= Botulf Botulfsson =

Swedish man executed for heresy

Botulf Botulfsson (died April 1311), from Gottröra, Uppland, was a Swedish man burned at the stake for heresy. His is the only confirmed case of an execution for heresy by the Catholic Church in Sweden.

He was accused by the Catholic Church of heresy after having denied that the wine and bread of the communion were literally the blood and body of Christ.

==First incident==
When the inspection journey of archbishop Nils Allesson in the autumn of 1303 reached the parish of Gottröra, the local priest, Father Andreas, reported to him a case of heresy. One of the people of his congregation, the peasant Botulf from Östby, had one day after communion said that he did not believe that the wine and bread of communion was the blood and body of Christ. This was a severe crime against the law of the Church, which had decided to support and make a doctrine of the view that the wine and bread of the communion was not only symbolically but literally turned to the blood and body of Christ in 1215. The archbishop had himself studied this in Germany, France, and at the curia in Rome in the 1290s and was eager to see this idea accepted in Sweden.

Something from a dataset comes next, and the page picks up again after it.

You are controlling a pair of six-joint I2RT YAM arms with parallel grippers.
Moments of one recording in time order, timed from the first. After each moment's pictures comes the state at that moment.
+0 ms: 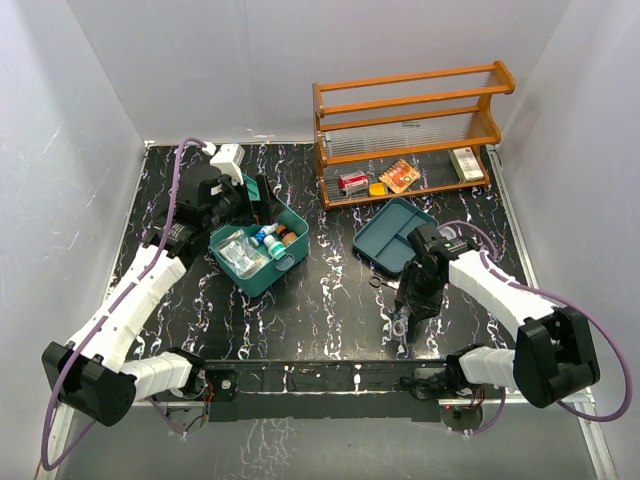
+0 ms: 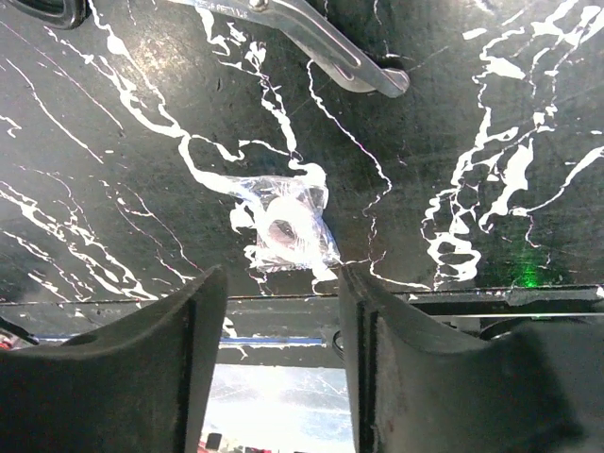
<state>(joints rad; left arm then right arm) -0.41 1.16 1.14 -0.45 0.13 -0.36 0.36 1.25 0.78 -0.97 -0.13 0.70</state>
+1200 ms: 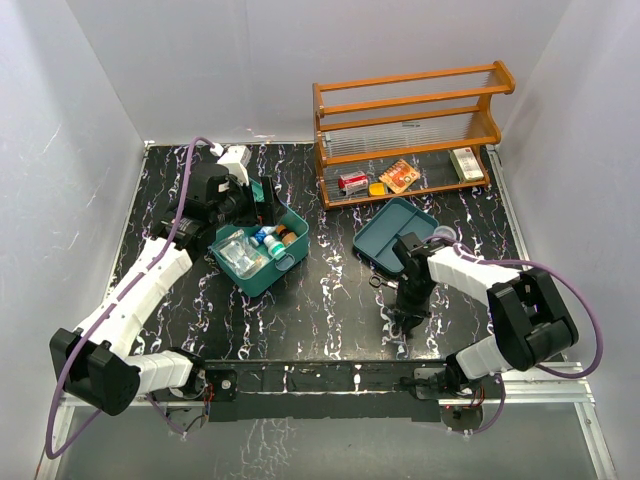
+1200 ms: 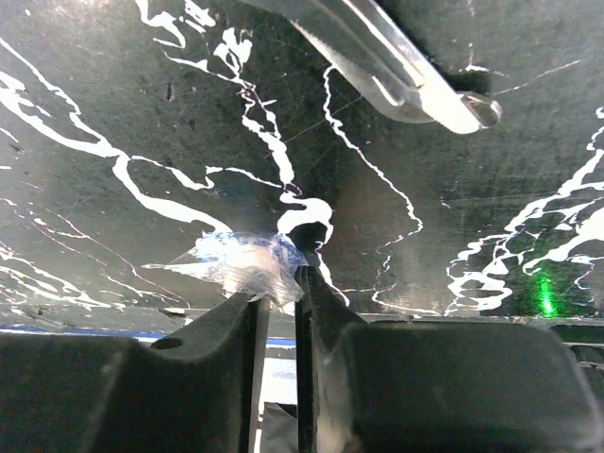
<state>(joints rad) -0.41 1.22 1.15 -0.46 0.13 -0.34 0.41 1.45 0.73 -0.89 -0.19 0.66</state>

Botulf was called upon and interrogated by the archbishop in church; eventually he admitted having said what the priest claimed and then, according to the documents, very quickly said that he now realised that what he said was dangerous heresy and that he deeply regretted having said it. He was then made to take back what he had said in front of the congregation and was sentenced by the archbishop to a penance of seven years, after which he was to be taken back to the congregation and to receive communion again.

==Second incident==
Seven years later, in the spring of 1310, Botulf traveled by foot to Uppsala, where he was released from the penance by the new archbishop Nils Kettilsson. On 19 April 1310, he went to church to receive communion by Father Andreas, the same priest who had reported him in 1303. When Botulf kneeled in front of the priest, the priest asked him: "Well, Botulf, now I am sure that you believe that the bread is the body of Christ?" Botulf was then to have raised his head, looked the priest straight in the eye, and firmly answered:

"No. If the bread were truly the body of Christ you would have eaten it all yourself a long time ago. I do not want to eat the body of Christ! I do not mind showing obedience to God, but I can only do so in a way which is possible for me. If someone were to eat the body of another, would not that person take vengeance, if he could? Then how much would not God take vengeance, he who truly has the power to do so?"

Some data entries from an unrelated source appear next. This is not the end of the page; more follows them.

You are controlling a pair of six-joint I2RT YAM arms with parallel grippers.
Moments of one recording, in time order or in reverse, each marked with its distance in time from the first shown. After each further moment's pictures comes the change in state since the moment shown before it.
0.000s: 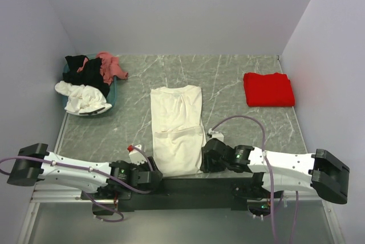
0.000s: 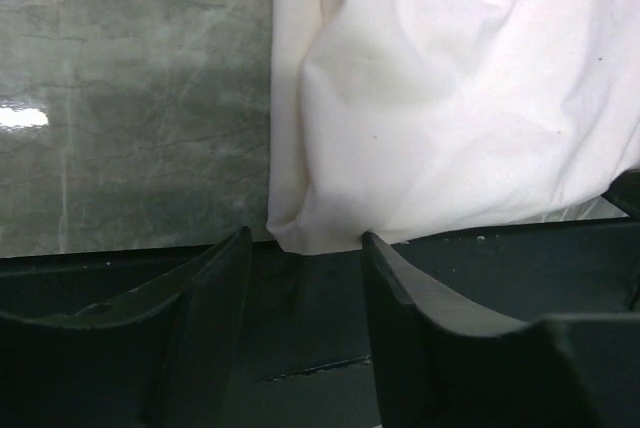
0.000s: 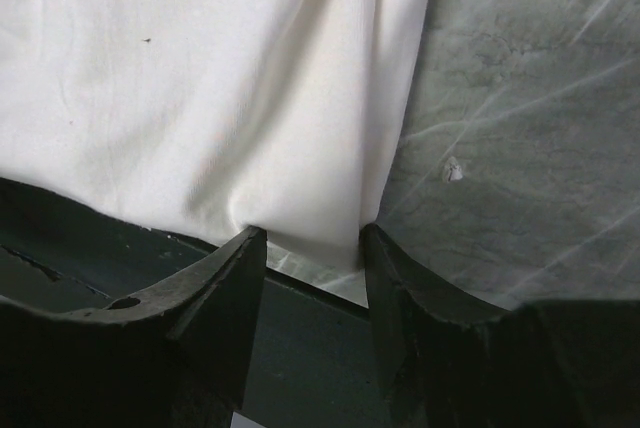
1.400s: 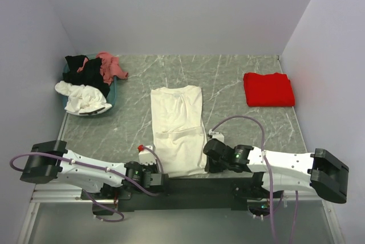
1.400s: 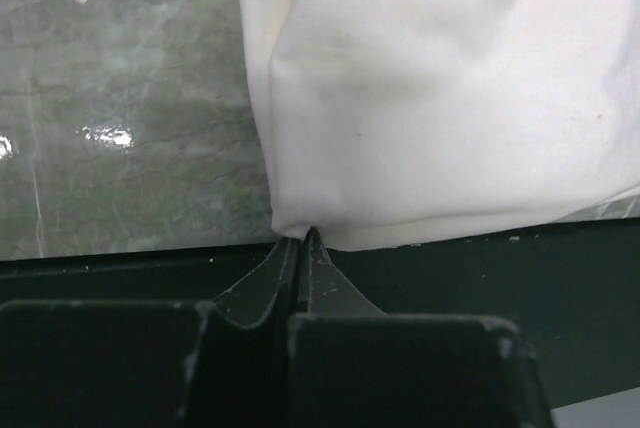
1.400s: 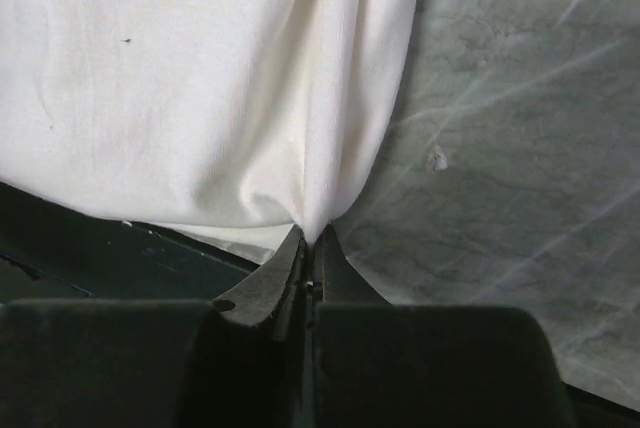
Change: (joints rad) left arm -0.016 0.216 0.100 -0.001 -0.015 0.067; right arm 0.000 0.015 0.003 -0.018 -0.004 -0.002
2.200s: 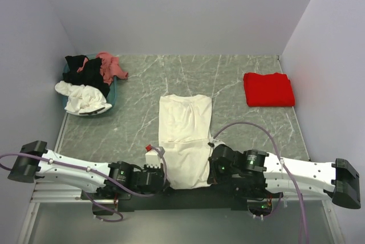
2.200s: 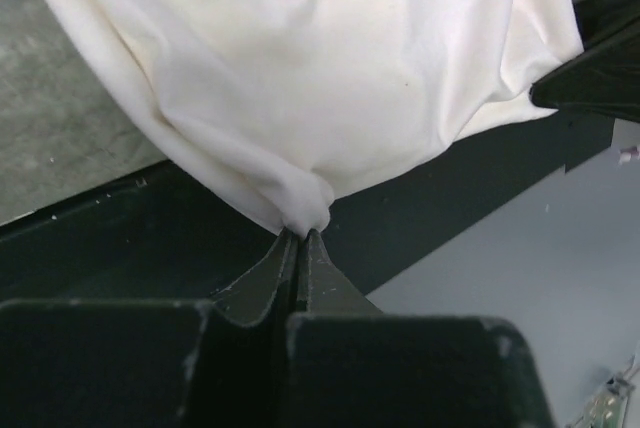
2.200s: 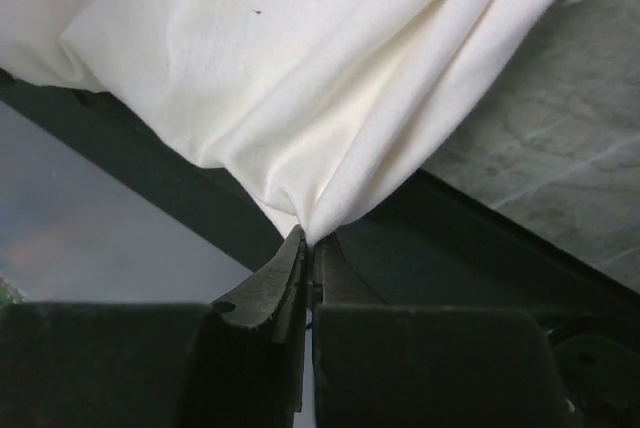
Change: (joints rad) left arm -0.053 -0.227 -0.028 0.172 0.118 0.297; right arm 0.088 -0.249 -0.012 -0.169 -0.183 0.002
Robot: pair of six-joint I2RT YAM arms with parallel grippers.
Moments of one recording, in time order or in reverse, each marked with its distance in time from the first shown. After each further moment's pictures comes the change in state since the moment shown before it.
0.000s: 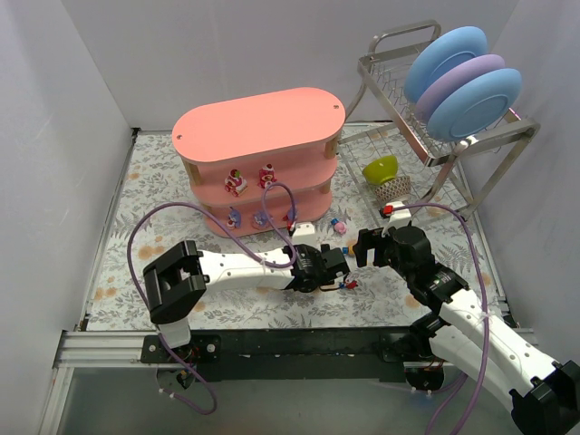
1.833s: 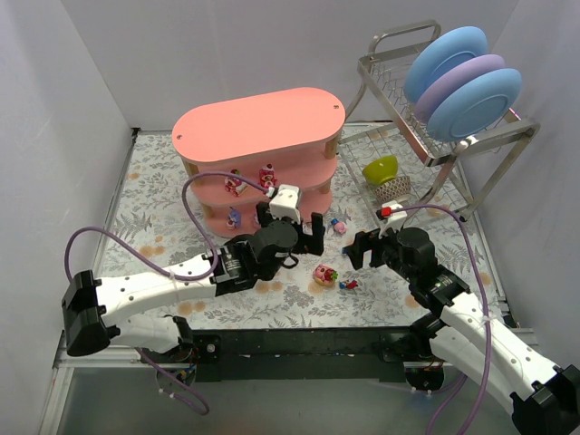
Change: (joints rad) left arm 0.084 -0.539 -0.245 0.694 -0.117 0.831; right arm 0.000 -0.032 -0.021 0.096 -0.163 -0.026
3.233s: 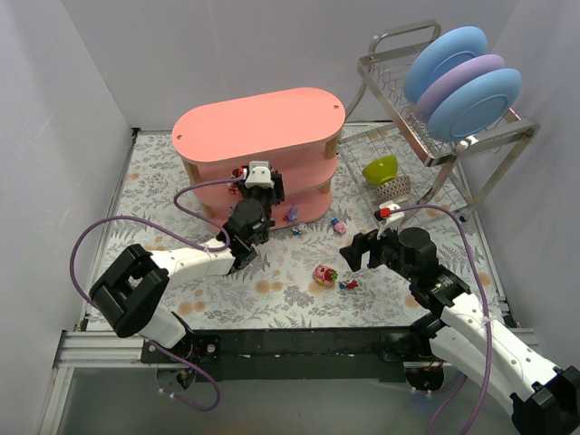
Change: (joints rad) left arm 0.368 0.257 -0.241 0.973 -0.027 0.500; right arm -0.001 -0.006 -0.002 0.024 -0.092 0.000
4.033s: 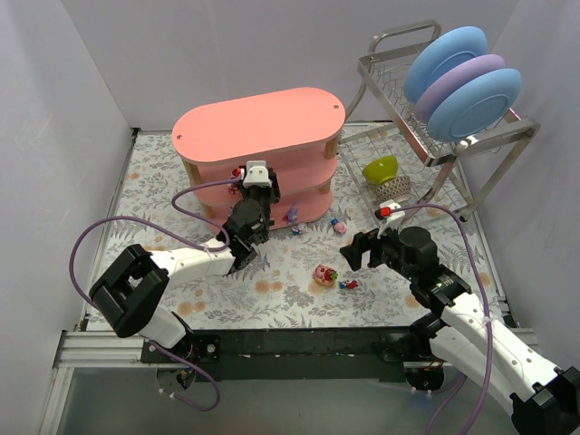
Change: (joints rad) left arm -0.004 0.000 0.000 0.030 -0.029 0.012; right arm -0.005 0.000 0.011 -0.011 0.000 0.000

Botulf was to have said this very quickly, "vomited out his sinfullness", according to the terrified priest, who added that he said much more than this, but that the priest could not bring himself to write it down. The priest reported it all to the archbishop, who called Botulf to Uppsala, but Botulf never showed up.

On 11 November the archbishop was on an inspection in Närtuna church close to Gottröra. During the procession towards the church, Father Andreas noticed Botulf in the crowd and pointed him out to the archbishop. Botulf was quickly taken by the bishop's men to the archbishop, who asked him if the things Father Andreas said about him were true. Botulf, according to the documents, answered: "I have said so, and I do not deny saying it."

Botulf was put on trial in Skepptuna Church, the next stop on the journey. Thirteen of his neighbors were called as witnesses and questioned by Israel Erlandsson, prior of the Dominican Abbey in Sigtuna. The witnesses confirmed that Botulf several times stated his opinions in front of others. Botulf was now banished for one year, during which he was taken to a clerical prison in Uppsala. During the imprisonment, he was informed that if he did not take back his opinions, he was to be burned. Upon hearing this, he answered: "That fire will pass after but a short moment." This answer made the archbishop convinced that he was an incorrigible heretic, and after the year had passed, the archbishop, "Rising in the virtue of Jesus Christ", judged Botulf as a heretic on 8 April 1311. As was the custom with trials of heresy in southern Europe, he was then turned over to a secular court, which was to carry out the sentence of the church.

A paper, Botulf-bladet, is named after him; it is a humanistic paper against religious oppression.

==Other cases of heresy==
This is the only known execution for heresy in Sweden. However, in 1442, a man called Hemming came to the Vadstena Abbey and showed the monks articles that he claimed were dictated by the Virgin Mary. The articles were deemed to go against the teachings of the church, and he was sentenced by the bishop in Linköping to Jejunia (fasting) and was chained in a dungeon. The starvation quickly made him retract everything. He was paraded with a heap of wood on his back and burning candles in his hands to symbolize the sentence he had been spared from, and he declared that he deserved to be burned if he should ever fall back into his sin. After this his articles were read to him, and he denounced them in Vadstena.

In 1492, Eric Clauesson was burned for being a follower of the Old Norse religion, which could be considered a heresy trial.